Start with Islamic State, “the most powerful and hostile jihadi movement of modern times,” Mead wrote, “a movement that dances on the graveyard of [Obama’s] hopes.” Not so fast: Recent reports suggest that Obama’s modest campaign of air strikes, performed by a broad coalition of Western air forces, including Canada’s, has rocked Islamic State back on its heels, permitting Kurdish fighters in northern Iraq to push the insurgents back on the ground. This fight is far from over, but the momentum has shifted. Any graveyard dancing is premature.

Then there is the President’s use of executive action, with no help or hindrance from Congress, to push the elements of an aggressive domestic agenda. There is also his executive order on immigration, and a climate deal with China, unenforceable, with timelines too long to have much meaning, but an important signal to the Democrats’ environmentalist base. And then, the dramatic overture to Cuba: A reversal of a half-century’s failed isolationism, it managed to put the cat among the Republican pigeons as various factions in that party debated the wisdom of Obama’s move.

Then there is the economy. Here, it’s possible to overstate things. Sure, U.S. GDP grew by five per cent in the third quarter, and by 4.6 per cent in the second—the best half-year of growth in more than a decade. But the economy shrunk by 2.1 per cent in the first quarter, so, on balance, the year to date still looks anemic. But good news is accumulating on other fronts. After 57 straight months of private sector job growth, unemployment is at 5.8 per cent. Running for president two years ago when unemployment was at eight per cent, Mitt Romney promised to cut it to six. Obama beat that target.

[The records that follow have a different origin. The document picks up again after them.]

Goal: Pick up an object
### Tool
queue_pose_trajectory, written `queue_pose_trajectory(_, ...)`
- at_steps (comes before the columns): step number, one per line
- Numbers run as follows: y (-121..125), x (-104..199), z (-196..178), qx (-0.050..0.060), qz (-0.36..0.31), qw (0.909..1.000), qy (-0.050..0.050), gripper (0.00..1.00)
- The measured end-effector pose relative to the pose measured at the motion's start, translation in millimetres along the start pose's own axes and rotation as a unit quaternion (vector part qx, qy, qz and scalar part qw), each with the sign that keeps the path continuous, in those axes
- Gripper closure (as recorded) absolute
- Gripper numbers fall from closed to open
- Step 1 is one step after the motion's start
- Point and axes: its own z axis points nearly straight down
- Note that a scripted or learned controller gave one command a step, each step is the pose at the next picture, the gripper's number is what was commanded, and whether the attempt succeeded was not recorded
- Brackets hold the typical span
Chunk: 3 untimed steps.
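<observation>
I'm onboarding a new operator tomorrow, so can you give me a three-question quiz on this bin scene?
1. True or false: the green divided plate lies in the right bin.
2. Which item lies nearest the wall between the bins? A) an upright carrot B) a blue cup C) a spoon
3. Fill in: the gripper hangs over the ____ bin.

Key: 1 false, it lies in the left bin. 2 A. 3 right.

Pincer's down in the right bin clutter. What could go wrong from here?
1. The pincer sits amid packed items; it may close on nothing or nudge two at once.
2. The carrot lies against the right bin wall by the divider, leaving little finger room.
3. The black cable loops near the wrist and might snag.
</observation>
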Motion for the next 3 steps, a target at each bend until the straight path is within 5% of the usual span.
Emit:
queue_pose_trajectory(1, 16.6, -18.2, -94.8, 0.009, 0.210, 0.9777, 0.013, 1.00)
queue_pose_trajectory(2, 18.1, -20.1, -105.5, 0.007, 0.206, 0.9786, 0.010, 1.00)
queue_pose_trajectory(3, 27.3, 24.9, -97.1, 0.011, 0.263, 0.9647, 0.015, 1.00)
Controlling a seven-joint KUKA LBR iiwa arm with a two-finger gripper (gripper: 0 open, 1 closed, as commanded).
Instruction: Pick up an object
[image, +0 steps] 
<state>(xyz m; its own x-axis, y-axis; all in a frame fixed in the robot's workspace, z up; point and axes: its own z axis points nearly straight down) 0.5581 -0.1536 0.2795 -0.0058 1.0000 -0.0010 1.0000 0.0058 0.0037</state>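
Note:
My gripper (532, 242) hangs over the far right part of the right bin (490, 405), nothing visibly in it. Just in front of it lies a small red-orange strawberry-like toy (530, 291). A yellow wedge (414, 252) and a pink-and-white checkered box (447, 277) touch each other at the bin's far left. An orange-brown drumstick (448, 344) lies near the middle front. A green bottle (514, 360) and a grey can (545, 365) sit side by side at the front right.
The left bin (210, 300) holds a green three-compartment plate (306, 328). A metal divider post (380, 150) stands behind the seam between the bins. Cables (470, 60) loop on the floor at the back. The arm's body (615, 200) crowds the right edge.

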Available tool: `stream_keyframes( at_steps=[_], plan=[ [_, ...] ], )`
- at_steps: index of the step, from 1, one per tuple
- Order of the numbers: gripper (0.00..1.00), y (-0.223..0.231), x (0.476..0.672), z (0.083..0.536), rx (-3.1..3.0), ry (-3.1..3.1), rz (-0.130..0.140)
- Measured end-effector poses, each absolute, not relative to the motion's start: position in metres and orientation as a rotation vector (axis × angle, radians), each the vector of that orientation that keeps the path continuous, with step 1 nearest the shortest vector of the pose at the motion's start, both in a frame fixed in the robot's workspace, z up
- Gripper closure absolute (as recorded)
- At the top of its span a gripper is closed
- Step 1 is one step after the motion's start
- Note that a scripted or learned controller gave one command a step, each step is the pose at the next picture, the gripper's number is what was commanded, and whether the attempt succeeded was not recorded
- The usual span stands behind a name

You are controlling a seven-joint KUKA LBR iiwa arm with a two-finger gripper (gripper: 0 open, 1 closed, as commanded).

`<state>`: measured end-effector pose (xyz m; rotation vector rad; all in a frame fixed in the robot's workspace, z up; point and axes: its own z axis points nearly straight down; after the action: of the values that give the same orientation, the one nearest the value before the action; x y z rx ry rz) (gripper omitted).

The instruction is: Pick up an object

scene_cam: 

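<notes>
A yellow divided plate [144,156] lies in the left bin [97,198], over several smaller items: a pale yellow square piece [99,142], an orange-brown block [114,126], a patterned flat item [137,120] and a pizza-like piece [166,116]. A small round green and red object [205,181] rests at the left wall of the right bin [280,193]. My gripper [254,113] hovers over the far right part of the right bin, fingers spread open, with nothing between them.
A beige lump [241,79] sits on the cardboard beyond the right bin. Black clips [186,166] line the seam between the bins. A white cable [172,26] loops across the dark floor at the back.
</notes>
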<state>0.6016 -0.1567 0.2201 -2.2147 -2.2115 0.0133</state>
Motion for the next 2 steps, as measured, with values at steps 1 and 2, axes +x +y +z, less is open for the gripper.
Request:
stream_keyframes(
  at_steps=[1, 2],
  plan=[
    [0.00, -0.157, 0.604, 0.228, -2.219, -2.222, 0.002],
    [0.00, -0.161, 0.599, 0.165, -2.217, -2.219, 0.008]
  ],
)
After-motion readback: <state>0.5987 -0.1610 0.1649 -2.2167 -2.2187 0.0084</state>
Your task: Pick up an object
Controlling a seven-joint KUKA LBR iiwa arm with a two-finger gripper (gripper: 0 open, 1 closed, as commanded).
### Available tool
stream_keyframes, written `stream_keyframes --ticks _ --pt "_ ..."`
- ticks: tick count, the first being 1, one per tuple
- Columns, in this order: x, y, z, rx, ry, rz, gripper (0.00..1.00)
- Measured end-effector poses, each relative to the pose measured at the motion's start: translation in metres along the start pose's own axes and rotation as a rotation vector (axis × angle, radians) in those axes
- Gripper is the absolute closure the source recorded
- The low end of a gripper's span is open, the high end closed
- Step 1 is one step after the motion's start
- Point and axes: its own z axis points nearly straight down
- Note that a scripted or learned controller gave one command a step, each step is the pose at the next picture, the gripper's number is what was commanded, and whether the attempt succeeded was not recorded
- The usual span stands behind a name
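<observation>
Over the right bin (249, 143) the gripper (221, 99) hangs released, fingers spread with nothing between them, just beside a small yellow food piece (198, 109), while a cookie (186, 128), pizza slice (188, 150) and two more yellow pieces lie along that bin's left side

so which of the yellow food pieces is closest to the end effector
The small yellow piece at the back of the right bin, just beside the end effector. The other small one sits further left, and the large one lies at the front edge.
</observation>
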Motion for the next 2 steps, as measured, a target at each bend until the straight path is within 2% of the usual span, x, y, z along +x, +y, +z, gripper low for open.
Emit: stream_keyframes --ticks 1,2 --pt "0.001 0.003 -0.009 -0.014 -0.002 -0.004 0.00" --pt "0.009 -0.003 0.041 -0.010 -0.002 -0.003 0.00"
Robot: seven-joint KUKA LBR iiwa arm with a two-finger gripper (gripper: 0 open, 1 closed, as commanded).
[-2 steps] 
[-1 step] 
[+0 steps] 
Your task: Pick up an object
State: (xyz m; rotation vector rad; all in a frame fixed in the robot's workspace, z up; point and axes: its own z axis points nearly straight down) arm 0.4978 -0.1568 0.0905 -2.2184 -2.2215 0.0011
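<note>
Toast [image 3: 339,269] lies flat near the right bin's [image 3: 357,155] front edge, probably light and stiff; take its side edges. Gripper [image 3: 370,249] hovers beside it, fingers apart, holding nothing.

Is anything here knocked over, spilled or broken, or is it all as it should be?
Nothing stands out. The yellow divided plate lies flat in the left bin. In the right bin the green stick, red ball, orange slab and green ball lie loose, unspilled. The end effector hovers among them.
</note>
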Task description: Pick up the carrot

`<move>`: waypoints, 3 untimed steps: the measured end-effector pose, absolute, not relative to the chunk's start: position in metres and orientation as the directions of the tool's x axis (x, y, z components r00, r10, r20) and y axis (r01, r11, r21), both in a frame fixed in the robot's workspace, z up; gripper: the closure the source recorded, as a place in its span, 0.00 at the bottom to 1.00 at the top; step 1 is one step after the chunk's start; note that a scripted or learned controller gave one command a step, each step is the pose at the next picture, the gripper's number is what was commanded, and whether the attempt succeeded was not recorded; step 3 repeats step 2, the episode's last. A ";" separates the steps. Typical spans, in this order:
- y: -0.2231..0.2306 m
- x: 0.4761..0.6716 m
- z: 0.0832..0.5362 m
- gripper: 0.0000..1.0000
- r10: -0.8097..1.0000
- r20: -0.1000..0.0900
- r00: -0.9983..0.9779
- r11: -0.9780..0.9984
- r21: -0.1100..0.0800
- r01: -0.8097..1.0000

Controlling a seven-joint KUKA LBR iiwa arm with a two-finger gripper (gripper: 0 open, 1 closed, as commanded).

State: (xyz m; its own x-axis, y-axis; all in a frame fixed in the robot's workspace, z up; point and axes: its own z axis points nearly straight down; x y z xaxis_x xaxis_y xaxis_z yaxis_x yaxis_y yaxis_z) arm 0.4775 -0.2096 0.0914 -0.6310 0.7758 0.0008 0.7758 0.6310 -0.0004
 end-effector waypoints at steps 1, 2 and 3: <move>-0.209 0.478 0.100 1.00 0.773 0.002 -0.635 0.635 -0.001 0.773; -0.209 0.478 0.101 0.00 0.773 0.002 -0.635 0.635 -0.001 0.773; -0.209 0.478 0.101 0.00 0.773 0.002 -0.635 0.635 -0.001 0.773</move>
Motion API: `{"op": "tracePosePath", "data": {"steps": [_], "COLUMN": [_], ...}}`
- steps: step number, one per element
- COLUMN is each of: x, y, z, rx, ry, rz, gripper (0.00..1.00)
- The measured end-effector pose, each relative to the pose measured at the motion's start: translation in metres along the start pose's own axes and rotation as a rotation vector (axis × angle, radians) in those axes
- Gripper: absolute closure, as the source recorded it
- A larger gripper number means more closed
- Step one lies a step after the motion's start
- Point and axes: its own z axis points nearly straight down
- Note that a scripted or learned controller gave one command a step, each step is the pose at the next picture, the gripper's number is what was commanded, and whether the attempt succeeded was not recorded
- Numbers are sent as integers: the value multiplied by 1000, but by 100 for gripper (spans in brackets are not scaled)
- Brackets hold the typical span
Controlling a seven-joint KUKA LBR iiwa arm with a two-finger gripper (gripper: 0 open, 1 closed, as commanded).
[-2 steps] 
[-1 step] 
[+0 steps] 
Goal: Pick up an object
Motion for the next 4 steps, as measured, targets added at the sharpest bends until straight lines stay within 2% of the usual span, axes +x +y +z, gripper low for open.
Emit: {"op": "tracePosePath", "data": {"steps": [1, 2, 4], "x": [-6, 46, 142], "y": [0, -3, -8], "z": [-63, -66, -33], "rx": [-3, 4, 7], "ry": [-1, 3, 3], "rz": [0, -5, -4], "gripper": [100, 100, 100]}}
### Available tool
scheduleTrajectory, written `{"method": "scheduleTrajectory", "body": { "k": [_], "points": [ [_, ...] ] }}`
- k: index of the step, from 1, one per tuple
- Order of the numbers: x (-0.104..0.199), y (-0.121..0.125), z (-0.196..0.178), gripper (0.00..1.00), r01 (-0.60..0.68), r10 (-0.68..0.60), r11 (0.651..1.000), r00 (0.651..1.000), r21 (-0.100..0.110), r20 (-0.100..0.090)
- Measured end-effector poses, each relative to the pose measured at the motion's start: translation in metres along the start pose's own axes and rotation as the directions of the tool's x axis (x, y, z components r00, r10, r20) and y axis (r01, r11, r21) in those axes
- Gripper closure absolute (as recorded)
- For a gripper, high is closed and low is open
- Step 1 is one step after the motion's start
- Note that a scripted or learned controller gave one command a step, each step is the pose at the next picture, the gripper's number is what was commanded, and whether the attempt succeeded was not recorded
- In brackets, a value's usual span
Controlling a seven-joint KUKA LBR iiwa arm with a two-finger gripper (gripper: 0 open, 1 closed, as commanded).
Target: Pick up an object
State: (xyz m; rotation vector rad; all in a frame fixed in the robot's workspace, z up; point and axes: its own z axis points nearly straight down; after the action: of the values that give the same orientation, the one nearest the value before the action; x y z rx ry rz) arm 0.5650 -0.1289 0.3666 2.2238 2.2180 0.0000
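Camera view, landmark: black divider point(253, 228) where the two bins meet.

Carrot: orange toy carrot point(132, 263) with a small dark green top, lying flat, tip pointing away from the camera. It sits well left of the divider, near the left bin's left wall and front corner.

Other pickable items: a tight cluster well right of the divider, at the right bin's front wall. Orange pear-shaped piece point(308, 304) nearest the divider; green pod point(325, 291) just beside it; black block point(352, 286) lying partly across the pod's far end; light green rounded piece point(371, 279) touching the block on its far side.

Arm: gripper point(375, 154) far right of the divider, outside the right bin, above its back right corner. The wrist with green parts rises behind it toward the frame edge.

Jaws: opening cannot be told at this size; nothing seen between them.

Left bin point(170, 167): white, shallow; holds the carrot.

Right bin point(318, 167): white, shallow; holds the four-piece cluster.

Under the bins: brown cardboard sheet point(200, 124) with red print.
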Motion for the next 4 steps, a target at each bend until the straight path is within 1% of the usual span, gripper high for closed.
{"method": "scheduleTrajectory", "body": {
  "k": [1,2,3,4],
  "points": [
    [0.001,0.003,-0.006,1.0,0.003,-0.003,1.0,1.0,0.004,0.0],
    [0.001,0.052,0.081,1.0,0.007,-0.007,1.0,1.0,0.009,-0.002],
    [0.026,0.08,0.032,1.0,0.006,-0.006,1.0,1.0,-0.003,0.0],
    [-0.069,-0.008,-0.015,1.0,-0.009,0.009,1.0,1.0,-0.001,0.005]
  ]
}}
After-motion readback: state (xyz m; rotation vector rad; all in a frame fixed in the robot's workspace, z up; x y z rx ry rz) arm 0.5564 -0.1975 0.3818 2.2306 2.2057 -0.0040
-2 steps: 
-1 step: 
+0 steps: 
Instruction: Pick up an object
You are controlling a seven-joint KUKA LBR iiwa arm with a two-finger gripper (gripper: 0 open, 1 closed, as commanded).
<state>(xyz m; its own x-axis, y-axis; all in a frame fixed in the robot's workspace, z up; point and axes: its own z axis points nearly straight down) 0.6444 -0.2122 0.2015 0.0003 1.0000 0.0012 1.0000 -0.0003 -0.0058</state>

And, like successful politicians since the dawn of time, Obama has also been lucky. The Cold War ended when a global collapse in oil prices exposed the unsustainable absurdity of the Soviet economy. That began in 1986, the year Ronald Reagan suffered his sixth-year mid-term election setback. The decline in oil prices in 2014 isn’t yet as steep as in the late ’80s, but it’s having a similar effect.

Vladimir Putin’s policy of letting his St. Petersburg lackeys suck billions out of the Russian economy while he annexes Europe’s rotten boroughs is sustainable only as long as he can export oil and gas at extortionate prices. As soon as the oil price drops, the cost of cronyism and adventurism becomes clear, and Obama’s reaction to Putin’s adventures in Ukraine becomes a lot more successful.

The last element of the Obama comeback is the first: Obamacare, a moderate Republican answer to an age-old Democratic dream, modelled on what Romney did in Massachussetts when he was its Republican governor. By 2016, the clumsy implementation of the policy, which cost a lot of Democrats their seats, will be a distant memory. What will remain will be expanded medical care at sustainable cost, a key ingredient in a general economic recovery.

Obama remains a hard guy to like, distant and diffident, cautious, rarely a stirring speaker. Most of his victories in 2014 were a loner’s victories, the result of executive action instead of legislative or foreign-policy coalition-building. You get the impression that by the time he’s done, he’ll be delighted to get out of Washington. It’s nearly a certainty that Washington won’t miss him. But even after the rout of 2014, I’m starting to like the Democratic nominee’s chances in the presidential election of 2016.